### Your instructions:
Reproduce every entry exactly and leave its pictures out.

Top of Material for the task

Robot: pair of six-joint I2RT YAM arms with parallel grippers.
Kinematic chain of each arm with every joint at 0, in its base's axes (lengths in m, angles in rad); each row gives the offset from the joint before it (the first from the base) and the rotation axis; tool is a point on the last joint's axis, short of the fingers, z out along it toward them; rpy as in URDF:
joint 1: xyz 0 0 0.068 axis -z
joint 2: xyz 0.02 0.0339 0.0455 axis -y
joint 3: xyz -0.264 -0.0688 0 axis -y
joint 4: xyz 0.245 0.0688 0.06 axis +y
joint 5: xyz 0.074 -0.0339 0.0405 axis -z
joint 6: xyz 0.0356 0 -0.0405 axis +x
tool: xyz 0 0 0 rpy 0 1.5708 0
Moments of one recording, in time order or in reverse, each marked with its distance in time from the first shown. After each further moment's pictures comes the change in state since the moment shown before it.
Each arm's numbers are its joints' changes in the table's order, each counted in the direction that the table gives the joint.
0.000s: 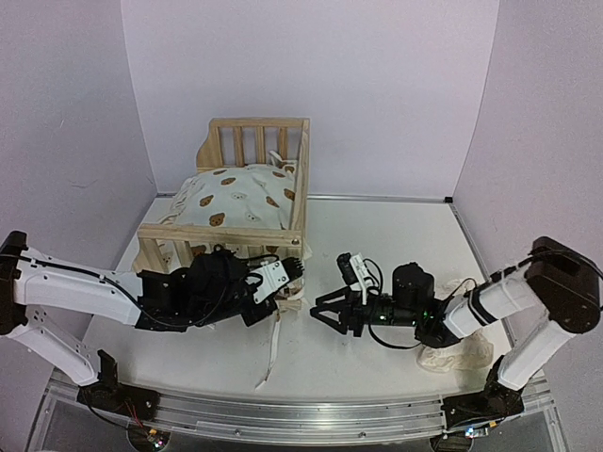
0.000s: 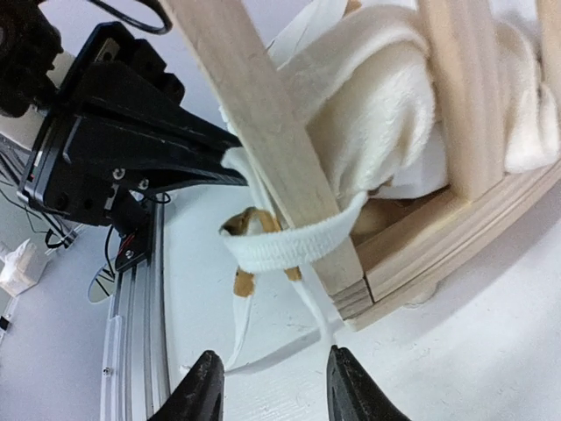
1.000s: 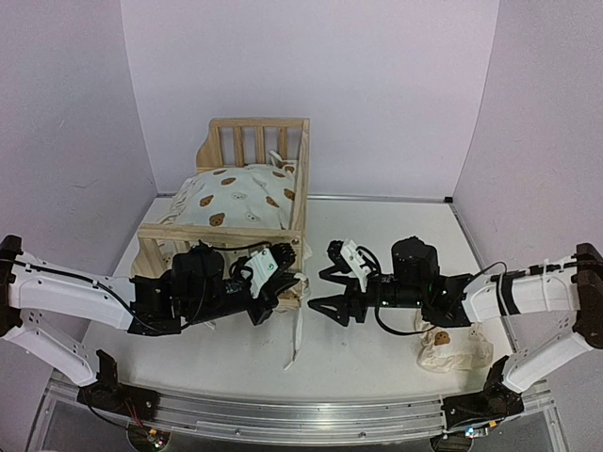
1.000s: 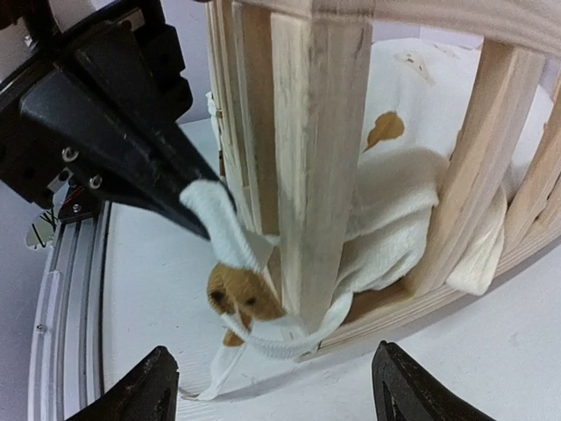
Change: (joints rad) left arm 0.000 0.066 -0.087 -0.289 0.182 -0.145; right arm -0.027 0.246 0.152 0.504 0.108 -0.410
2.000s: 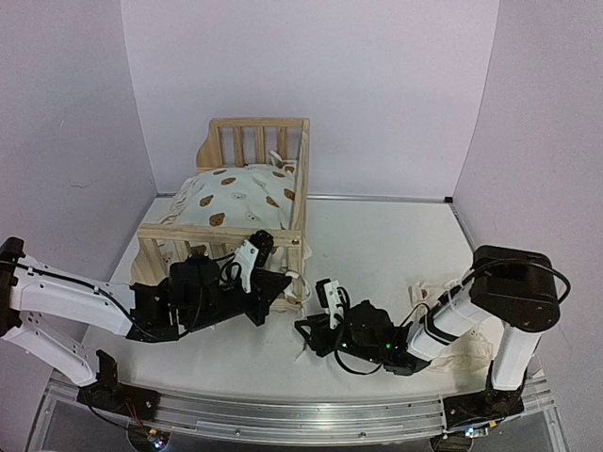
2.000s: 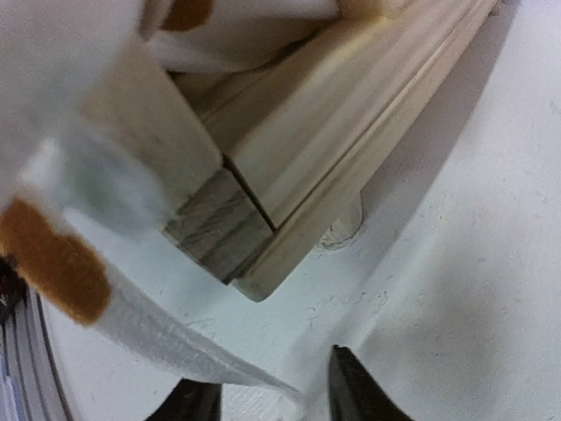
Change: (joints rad) left arm 0.007 -0.006 -0.042 -0.051 -0.089 -0.385; right arm -0.212 -0.459 -0.054 -0.419 0.517 0.581
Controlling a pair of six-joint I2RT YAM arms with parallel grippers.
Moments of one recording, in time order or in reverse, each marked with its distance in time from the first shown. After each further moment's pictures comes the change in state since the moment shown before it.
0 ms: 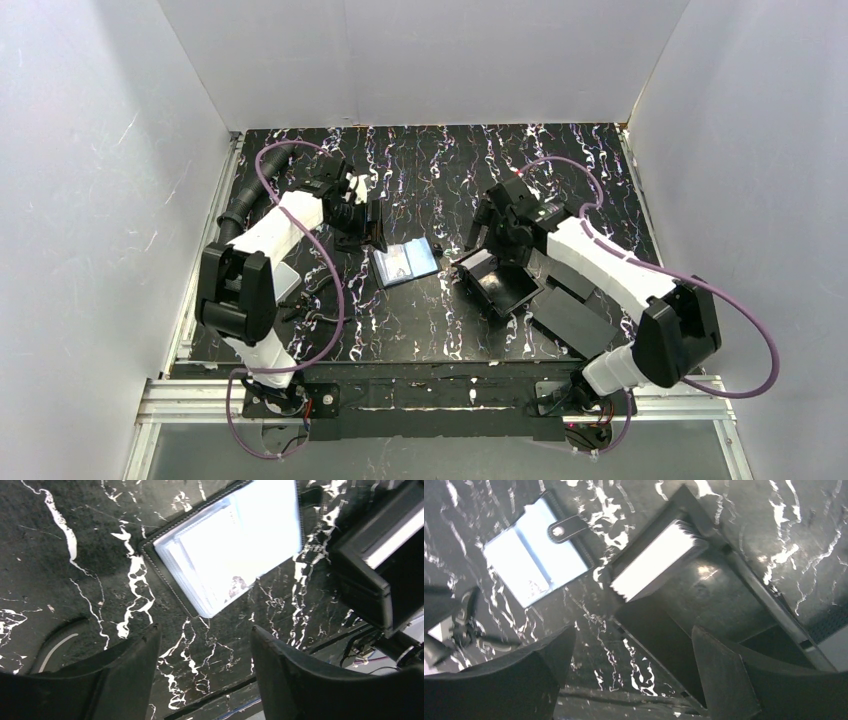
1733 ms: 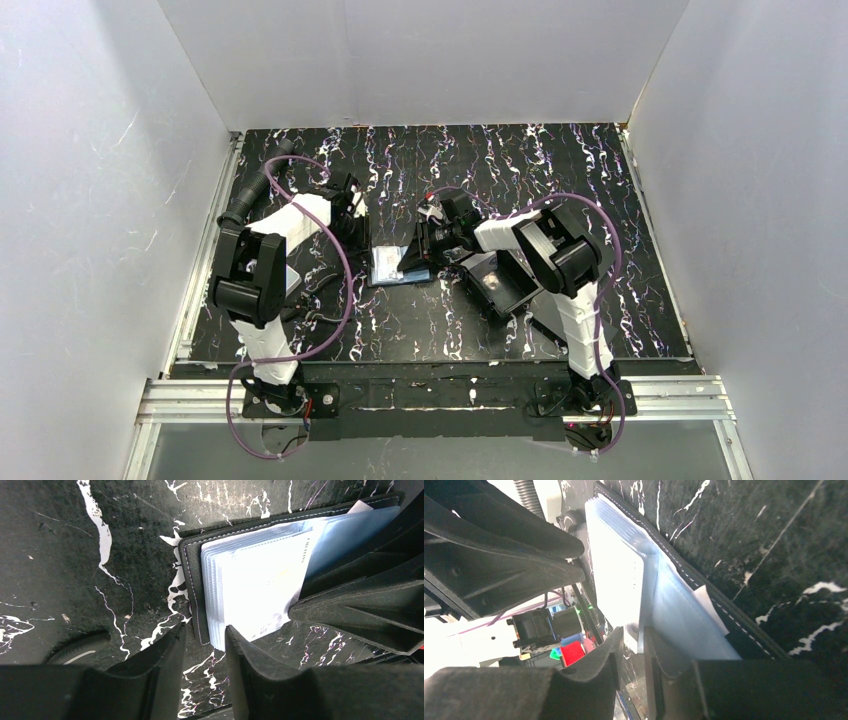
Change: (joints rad) left arm 0.014 0.114 -0.056 0.051 -0.078 -0.047; right arm 0.018 0.731 0.052 0.954 -0.921 0.039
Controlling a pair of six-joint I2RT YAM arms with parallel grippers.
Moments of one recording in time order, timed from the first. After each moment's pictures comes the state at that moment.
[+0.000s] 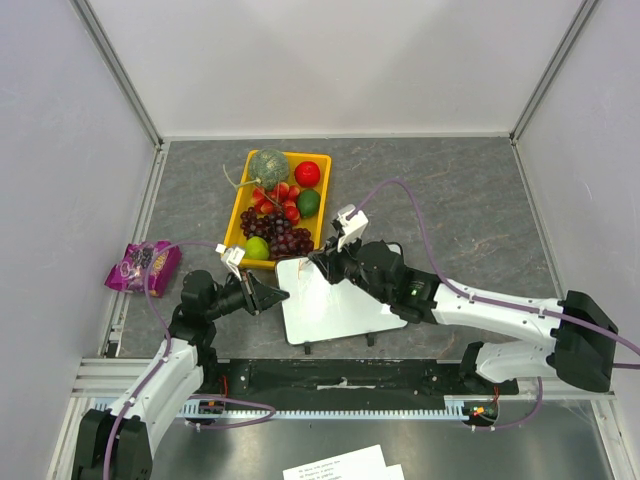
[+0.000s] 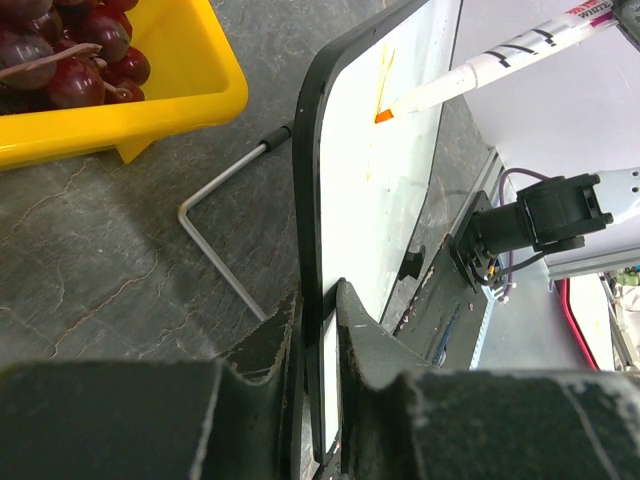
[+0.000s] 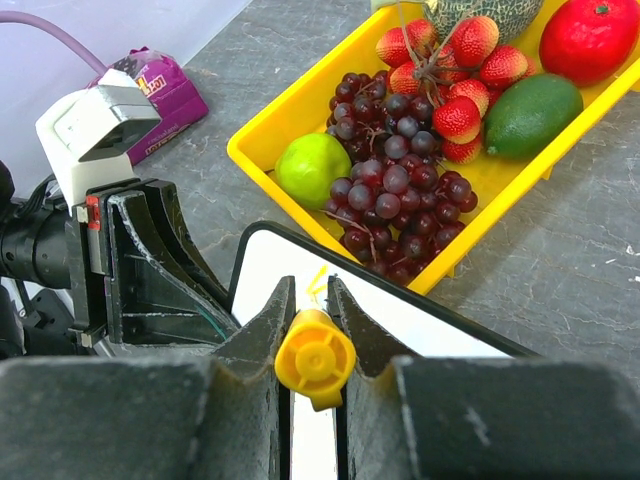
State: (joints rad) left arm -0.20 0.65 0.06 0.30 0.80 -0.60; right arm 1.08 1.26 0.81 0.24 0.29 0.34
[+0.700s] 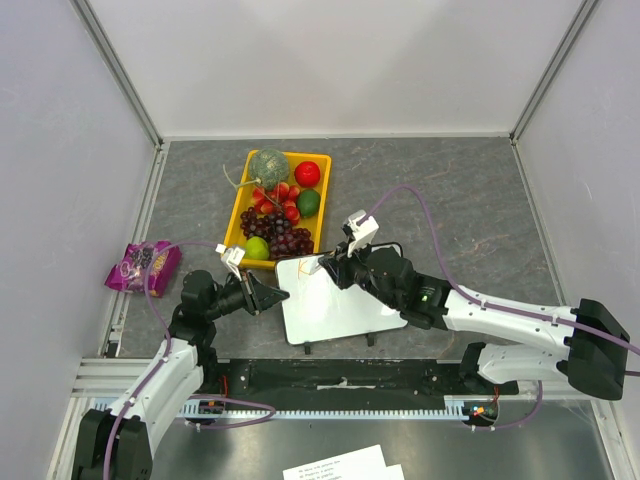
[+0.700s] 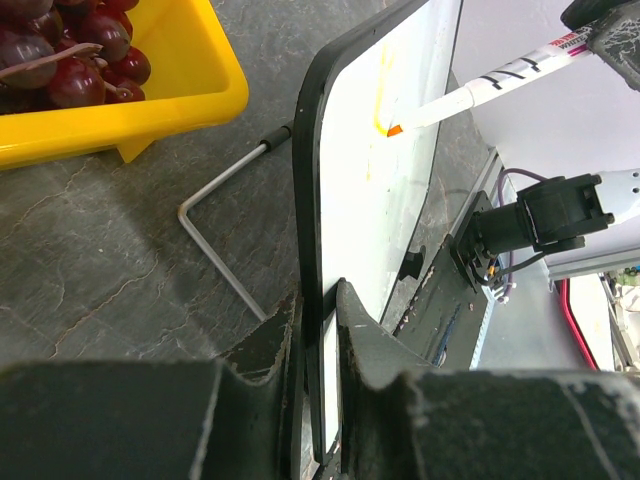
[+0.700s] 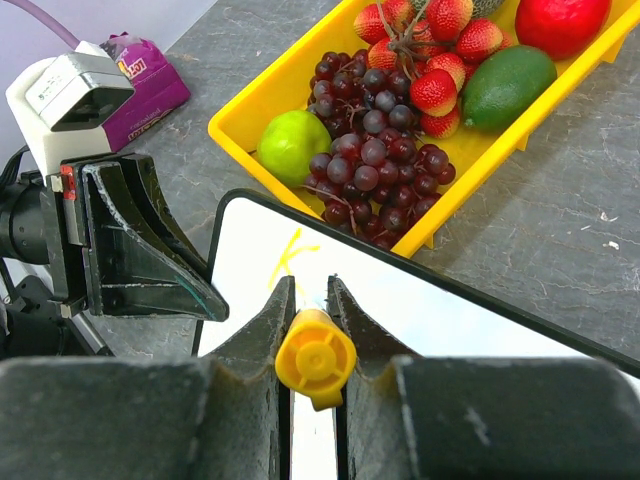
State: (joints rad) left arm -0.20 0.65 0.06 0.30 0.80 -0.60; right arm 1.08 1.18 0.74 0.20 0.31 0.35
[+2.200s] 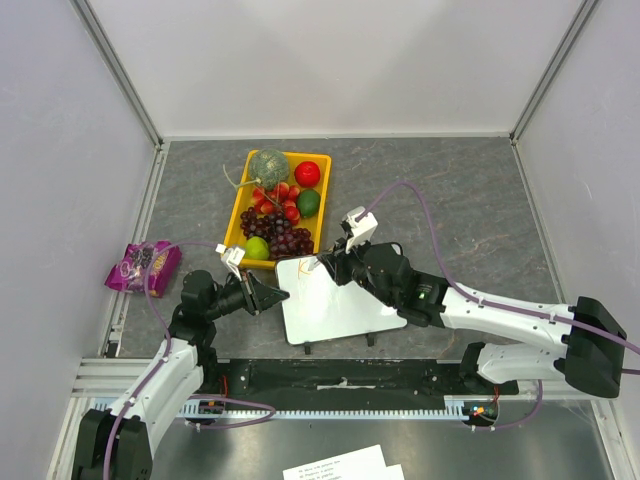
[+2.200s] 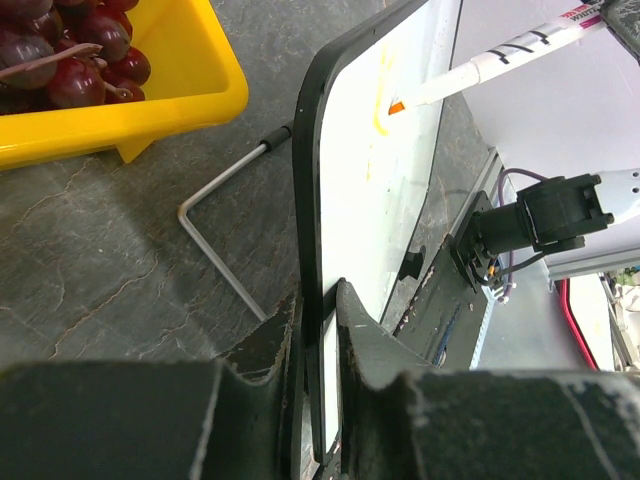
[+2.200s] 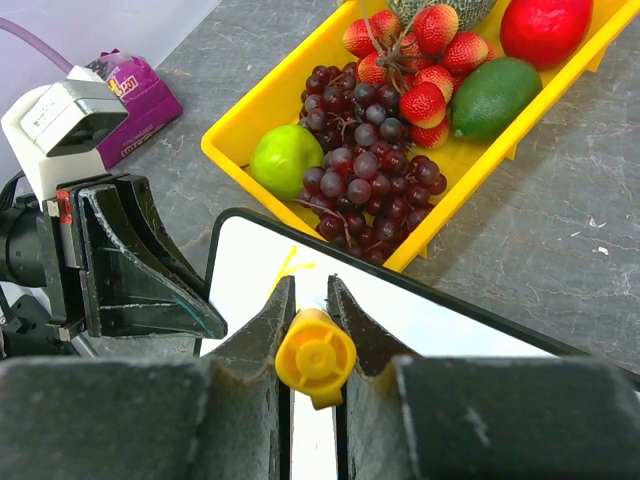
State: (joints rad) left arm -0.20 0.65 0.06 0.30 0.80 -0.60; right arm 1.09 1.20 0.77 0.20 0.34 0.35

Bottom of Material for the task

### Reply to the exercise:
Robot: pair of six-joint I2RT YAM arms with parallel grippers.
Kinematic chain of each arm with every joint at 0, in its base's axes (lengths in m, angles in rad); each row gives the offset from the joint before it (the first from the base) and the rotation axis; tool is a point on the last joint's axis, short of the fingers, z out along it toward them; rpy as in URDF:
joint 1: xyz 0 0 0.068 axis -z
joint 2: xyz 0.02 0.0339 0.0455 axis -y
joint 3: xyz -0.264 -0.0688 0 axis -y
joint 4: xyz 0.245 0.0688 0.06 axis +y
joint 5: xyz 0.074 -0.0339 0.0405 axis -z
joint 6: xyz 0.0356 0 -0.0405 axis +x
tool: xyz 0 0 0 rpy 0 1.5708 0
Moments of one recording, in time order or in reverse, each marked with its distance in time from the first shown. After each further moment's pictures comes the change in state since the moment shown before it.
Each arm's numbers are its joints' changes in the table's order, each counted in the direction that the table gives the joint.
0.000s: 
0.000s: 
1.000s: 
1.000s: 
Change: (joints rad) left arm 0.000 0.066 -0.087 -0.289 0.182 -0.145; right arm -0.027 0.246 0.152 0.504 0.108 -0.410
2.000s: 
2.000s: 
Change: (joints rad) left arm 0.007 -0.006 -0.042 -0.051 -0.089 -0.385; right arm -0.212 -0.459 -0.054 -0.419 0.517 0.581
Controlling a pair of six-joint I2RT YAM arms with parallel grippers.
Moments of one recording, in time order or in reverse, each marked with its distance in time from the first shown. After each further moment's pictures comes the change in state since the moment shown before it.
0 ms: 
1733 ms: 
Change: (joints rad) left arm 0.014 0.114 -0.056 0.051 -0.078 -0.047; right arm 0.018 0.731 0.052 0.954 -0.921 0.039
Controlling a pair of six-joint I2RT YAM arms with parallel grippers.
Moments of one recording in time order, timed from the first. After each moment's pictures comes the state at that moment.
[+0.000s] 
[+0.000s] 
[+0.000s] 
State: (joints rad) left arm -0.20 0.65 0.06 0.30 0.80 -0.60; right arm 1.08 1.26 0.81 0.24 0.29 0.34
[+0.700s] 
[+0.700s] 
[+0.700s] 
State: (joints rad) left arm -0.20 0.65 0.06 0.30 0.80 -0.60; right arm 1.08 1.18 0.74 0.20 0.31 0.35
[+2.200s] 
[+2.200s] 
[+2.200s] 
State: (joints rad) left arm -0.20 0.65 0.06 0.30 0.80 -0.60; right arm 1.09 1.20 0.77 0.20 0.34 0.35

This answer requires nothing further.